The second kind of quality was similar to the sensation of coming up with the punchline to a joke.  There is a set-up of thought, a vacuum, and the punchline appears inside it.  The quality is a little like an open hand being held aloft or like torchlight being shone on the back of a cave.

I certainly found that I could extend the physical sensation by bringing awareness to it.  Which was often quite pleasant, and a nice contrast to the usual state of slump or ruminative resentment.  How it will affect the writing process I have yet to find out.

There is an interesting afterthought to this.  I was discussing the ‘quality’ comment with another attendee who said that she agreed, but for a different reason.  For her, it was about the willingness of the meditator to ‘let go’ of desired experience.  She had once been on a retreat where they were asked to alternate twenty-minute sessions of mindfulness of breathing and walking.  At the end of one breathing session she found herself in a heightened state of mind and did not want to give it up.  And she could have stayed with it, it was the final session before a break.  But, perhaps because of the routine established, she stopped.  To her surprise the quality that she had established then stayed with her for about three weeks.  She attributes this to her willingness to give it up.  As I say, interesting.  And maybe there is an application to creativity in meditation.

By the way, that was my last retreat for a while, in case you’re wondering how I seem to be able to go so often.

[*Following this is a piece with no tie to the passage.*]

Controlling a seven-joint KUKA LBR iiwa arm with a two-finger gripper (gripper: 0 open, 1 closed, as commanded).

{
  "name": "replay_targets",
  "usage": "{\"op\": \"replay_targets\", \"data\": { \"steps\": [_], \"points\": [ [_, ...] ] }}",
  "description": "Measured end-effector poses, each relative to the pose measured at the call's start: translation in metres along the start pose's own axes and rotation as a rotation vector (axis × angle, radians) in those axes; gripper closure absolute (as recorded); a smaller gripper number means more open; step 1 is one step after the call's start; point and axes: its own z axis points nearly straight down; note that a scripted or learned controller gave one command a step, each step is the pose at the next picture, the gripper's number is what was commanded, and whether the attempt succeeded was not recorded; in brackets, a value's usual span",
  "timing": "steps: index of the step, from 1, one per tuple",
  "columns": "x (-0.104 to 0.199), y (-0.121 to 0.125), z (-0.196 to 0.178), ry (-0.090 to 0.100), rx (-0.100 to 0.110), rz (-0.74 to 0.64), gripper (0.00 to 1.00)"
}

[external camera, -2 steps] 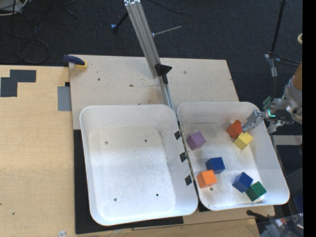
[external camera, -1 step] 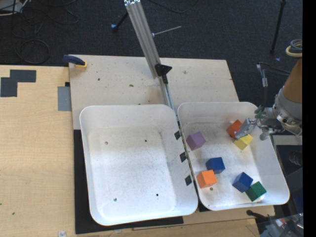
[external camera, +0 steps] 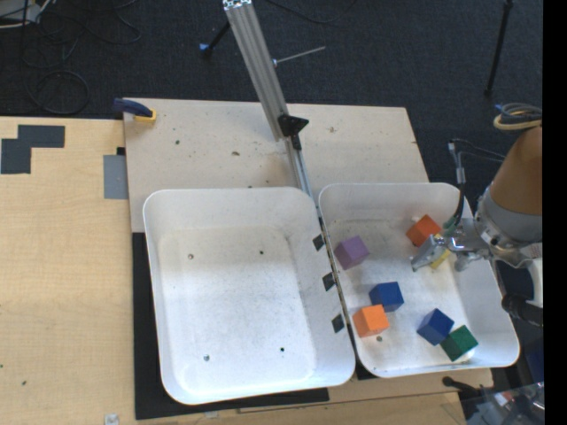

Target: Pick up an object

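The right bin (external camera: 390, 197) holds several blocks: a purple one (external camera: 352, 251), an orange one (external camera: 423, 230) near the far right, a blue one (external camera: 386, 296) in the middle, a second orange one (external camera: 371, 320) near the divider, another blue one (external camera: 435, 325) and a green one (external camera: 460, 342) at the front right. My gripper (external camera: 431, 255) hangs low over the right side of this bin, just in front of the far orange block and beside it. A small yellowish bit shows at its tip.
The left bin (external camera: 177, 211) stands beside the right one, with black clips along the shared wall (external camera: 324, 264). A slanted aluminium bar (external camera: 262, 69) rises behind the bins. The arm's body (external camera: 518, 193) overhangs the right bin's right rim.
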Motion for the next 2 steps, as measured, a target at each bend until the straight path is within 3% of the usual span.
{"op": "replay_targets", "data": {
  "steps": [1, 2],
  "points": [
    [0.002, 0.007, 0.06, -0.002, -0.006, 0.002, 0.0],
    [0.001, 0.006, 0.048, -0.001, -0.005, 0.006, 1.0]
  ]
}}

Writing Fiction: Mean-Spiritedness

I think we all know that schadenfreude means joy at another’s pain, but I wonder if the Germans have a word for pain at another’s joy. (Apparently they don’t have a word for kindness.  Sometimes I wonder if they do this on purpose.)

It’s a little like jealousy-plus.  I remember going to an information day about finding an agent.  One of the speakers was a published author who talked about how she’d just bagged up her first novel with brown paper and string, bunged it in the post and two days later had a phone call from an agent asking to represent her.  We all wanted to kill her.  Or was it just me?

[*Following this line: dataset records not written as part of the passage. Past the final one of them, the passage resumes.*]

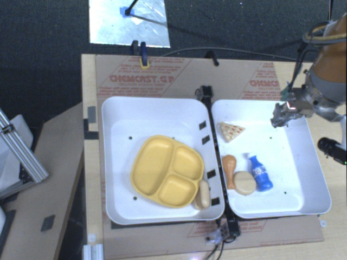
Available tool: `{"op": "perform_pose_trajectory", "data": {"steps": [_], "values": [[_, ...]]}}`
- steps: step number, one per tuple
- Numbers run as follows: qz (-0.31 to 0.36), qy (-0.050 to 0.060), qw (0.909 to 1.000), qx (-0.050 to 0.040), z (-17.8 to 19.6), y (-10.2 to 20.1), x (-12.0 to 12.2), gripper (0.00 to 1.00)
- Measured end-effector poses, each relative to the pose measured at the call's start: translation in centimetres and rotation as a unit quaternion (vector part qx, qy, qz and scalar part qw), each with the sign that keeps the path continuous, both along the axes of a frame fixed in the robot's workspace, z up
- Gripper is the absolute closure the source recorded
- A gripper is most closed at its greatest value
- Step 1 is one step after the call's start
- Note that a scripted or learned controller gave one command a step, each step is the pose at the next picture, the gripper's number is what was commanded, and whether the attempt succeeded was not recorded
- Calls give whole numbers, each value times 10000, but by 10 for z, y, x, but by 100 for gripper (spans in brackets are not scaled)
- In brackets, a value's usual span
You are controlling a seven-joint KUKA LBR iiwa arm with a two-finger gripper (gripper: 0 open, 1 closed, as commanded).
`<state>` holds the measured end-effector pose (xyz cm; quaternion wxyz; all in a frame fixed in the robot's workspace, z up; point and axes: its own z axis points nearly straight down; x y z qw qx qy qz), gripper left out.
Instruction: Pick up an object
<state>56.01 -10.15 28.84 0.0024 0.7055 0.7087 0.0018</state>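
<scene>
Objects for picking sit in the right bin (pixel 312 161), and the claw (pixel 281 118) hangs over that bin's upper right part, near its far wall; whether it is released or clenched cannot be told from this angle, and nothing visible sits in it. Nearest the claw, to its left and slightly lower in the view, lies a pizza slice (pixel 231 130), flat, its point aimed toward the bin's far-left corner. Further toward the near side lies a cluster of 3 things close together: a blue bottle (pixel 260 173) with its long axis running from upper left to lower right, a tan round piece (pixel 244 182) touching it, and an orange-brown peg (pixel 229 170) lying roughly along the divider. The bare floor under and right of the claw gives open room to descend; the cluster is crowded, and the slice stands alone, so it looks the easier target. Beyond, the left bin (pixel 116 145) holds a yellow tray (pixel 162 169) with a pale roll (pixel 203 194) at its lower right edge.
</scene>
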Motion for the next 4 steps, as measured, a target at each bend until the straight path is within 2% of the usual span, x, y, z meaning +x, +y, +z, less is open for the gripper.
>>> {"op": "perform_pose_trajectory", "data": {"steps": [1, 3, 4], "values": [[22, 16, 10000, 9, -1, 53, 5, 100], [16, 30, 10000, 11, -43, 141, 12, 100], [28, 19, 10000, 17, -45, 200, 22, 100]]}}
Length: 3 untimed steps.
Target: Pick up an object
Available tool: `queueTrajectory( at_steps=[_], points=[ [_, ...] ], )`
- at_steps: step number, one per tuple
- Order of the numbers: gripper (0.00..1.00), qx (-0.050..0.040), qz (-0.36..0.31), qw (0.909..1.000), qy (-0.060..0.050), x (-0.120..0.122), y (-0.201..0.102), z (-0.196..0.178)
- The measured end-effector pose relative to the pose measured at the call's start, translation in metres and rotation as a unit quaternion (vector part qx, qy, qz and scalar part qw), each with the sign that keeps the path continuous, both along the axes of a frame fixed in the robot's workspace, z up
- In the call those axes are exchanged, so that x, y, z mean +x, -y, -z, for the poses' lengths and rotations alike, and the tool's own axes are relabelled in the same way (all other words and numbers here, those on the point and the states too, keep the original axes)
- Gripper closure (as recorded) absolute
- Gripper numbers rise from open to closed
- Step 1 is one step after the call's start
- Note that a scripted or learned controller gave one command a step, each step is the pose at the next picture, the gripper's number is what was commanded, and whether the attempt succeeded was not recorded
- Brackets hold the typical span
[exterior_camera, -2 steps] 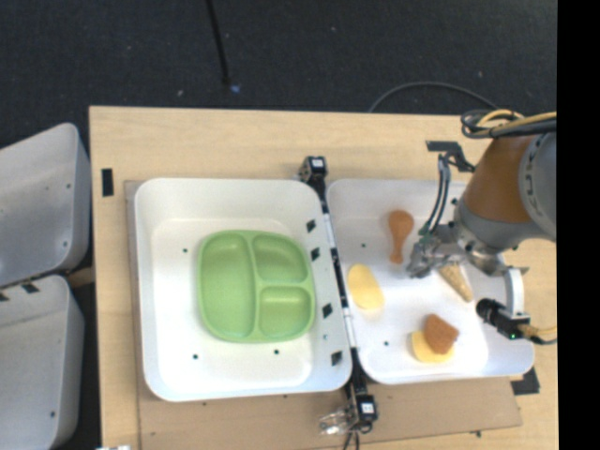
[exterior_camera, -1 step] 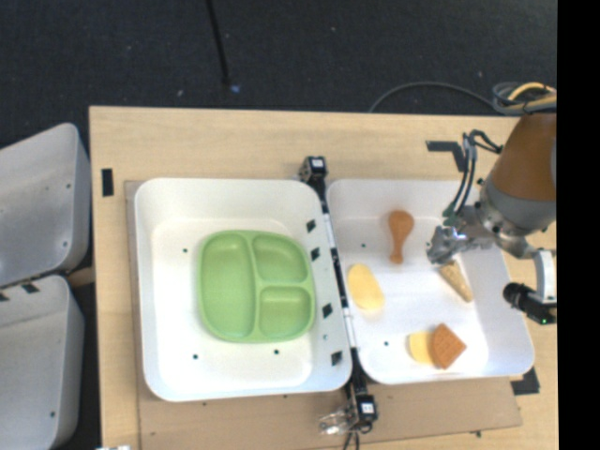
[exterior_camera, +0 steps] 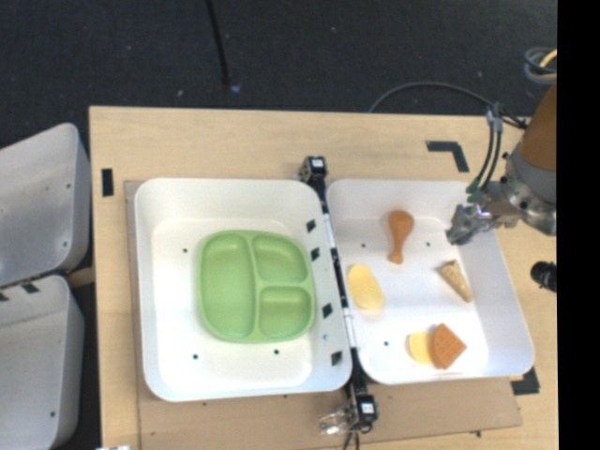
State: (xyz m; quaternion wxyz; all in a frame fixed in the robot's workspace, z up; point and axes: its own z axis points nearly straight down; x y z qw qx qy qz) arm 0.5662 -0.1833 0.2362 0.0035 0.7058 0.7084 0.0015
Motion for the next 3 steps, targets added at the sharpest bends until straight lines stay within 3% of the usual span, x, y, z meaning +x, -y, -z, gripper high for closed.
queueTrajectory(
  at_steps=[1, 3],
  points=[
    [1.00, 0.0007, 0.001, 1.0000, -0.001, 0.001, 0.002, -0.023],
    [1.00, 0.0012, -0.001, 1.0000, -0.002, 0.039, -0.097, -0.013]
  ],
)
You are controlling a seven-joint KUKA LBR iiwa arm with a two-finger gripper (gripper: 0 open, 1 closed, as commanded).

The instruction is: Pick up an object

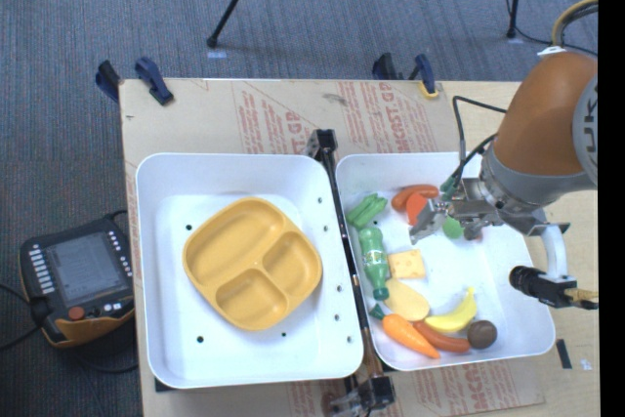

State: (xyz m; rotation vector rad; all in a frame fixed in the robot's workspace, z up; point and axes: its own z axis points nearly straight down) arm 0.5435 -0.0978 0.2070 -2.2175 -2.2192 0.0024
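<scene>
The right bin [532, 332] holds several toy foods. Among them are a green pepper [366, 208], a red-orange piece [415, 199], a green bottle [372, 259], a cheese cube [406, 264], a pale yellow lump [408, 301], a banana [454, 314], a carrot [408, 334] and a brown ball [481, 334]. My gripper [444, 218] hangs low over the upper middle of this bin, just right of the red-orange piece. A small green object [452, 229] sits right at the gripper's tip. Whether it is gripped or merely lies beneath is unclear.
The left bin [156, 210] carries a yellow divided plate [252, 262]. A black divider bar [337, 210] runs between the bins. A teach pendant [78, 276] lies off the bench to the left. Blue clamps [151, 78] grip the far edge of the bench.
</scene>
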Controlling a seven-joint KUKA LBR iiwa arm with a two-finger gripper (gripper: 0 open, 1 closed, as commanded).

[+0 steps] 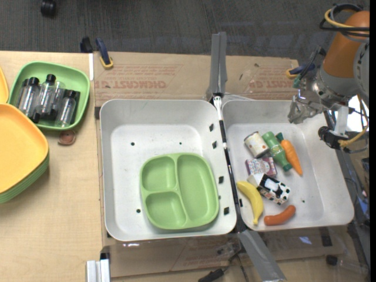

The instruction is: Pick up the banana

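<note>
Curved smooth yellow banana [251, 200] seen near left in right white bin [329, 207]. Pincer [301, 111] state cannot be told. Cardboard-covered surface [176, 78]; dark carpet beyond.

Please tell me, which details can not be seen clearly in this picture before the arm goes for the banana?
- Gripper: small and blurred in the camera view, so its finger opening is unreadable.
- Small packet beside the banana: print too small to read.
- Bottles in the green tray: labels too small.
- Orange plates: cut by the left edge.

Smooth, matt plastic green tray [178, 197] sits in a glossy white plastic bin [117, 175]; cardboard [153, 78] underneath looks matt.
</note>
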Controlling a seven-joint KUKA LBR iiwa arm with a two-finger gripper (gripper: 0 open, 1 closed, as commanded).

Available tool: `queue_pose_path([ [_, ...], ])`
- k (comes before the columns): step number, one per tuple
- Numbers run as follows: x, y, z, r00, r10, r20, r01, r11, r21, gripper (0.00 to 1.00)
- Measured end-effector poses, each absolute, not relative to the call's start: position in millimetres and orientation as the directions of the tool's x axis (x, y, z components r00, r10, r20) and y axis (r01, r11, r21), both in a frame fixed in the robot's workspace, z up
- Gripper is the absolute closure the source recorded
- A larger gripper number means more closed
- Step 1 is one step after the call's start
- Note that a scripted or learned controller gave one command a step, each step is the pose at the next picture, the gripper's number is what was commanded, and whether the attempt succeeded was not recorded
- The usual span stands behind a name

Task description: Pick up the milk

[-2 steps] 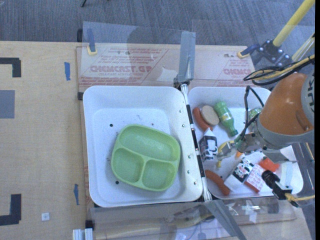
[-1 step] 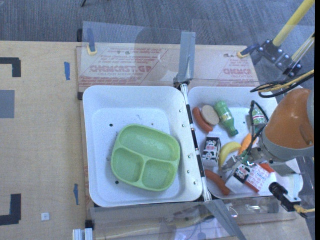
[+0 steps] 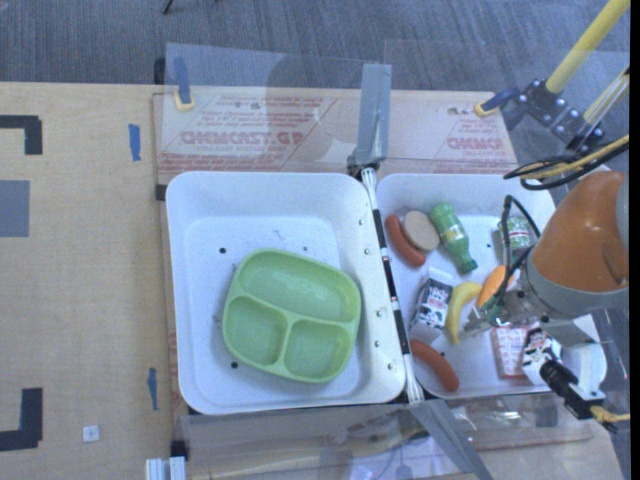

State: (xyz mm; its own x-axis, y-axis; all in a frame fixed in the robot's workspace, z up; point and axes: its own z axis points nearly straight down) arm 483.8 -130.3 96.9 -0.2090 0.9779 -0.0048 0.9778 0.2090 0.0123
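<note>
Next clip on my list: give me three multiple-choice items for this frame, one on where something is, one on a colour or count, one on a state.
1. Where is the divided plate?
A. In the left bin
B. In the right bin
C. On the bare bench

2. What colour is the bottle?
A. Red
B. Green
C. Blue

3. How does the milk carton stand with the task?
A. Lifted above the bins
B. Set on the plate
C. Lying in the right bin, beside the banana

Key:
1 A, the plate lies on the left bin's floor.
2 B, the bottle is green with a white label.
3 C, the carton rests on the bin floor left of the banana, with the arm over that bin's right part.
</note>
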Motion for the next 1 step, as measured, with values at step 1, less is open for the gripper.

I’d love to be one of those open-hearted people who is happy at the good fortune of others.  It is something that my friends and family seem to achieve.  And, to be fair, usually I genuinely am pleased.  I think it’s just different when it’s something that I want to do.  Occasionally I cannot read the Guardian review for all those people getting published, and will switch off interviews with authors on Radio 3.

It passes.  Most often they are saying useful things.  Looking into Buddhism, one of the things that has become apparent to me is the sheer number of unexpected people who have their own suffering.  And – when I’m listening to yet another author talking about their great success – it is of some comfort.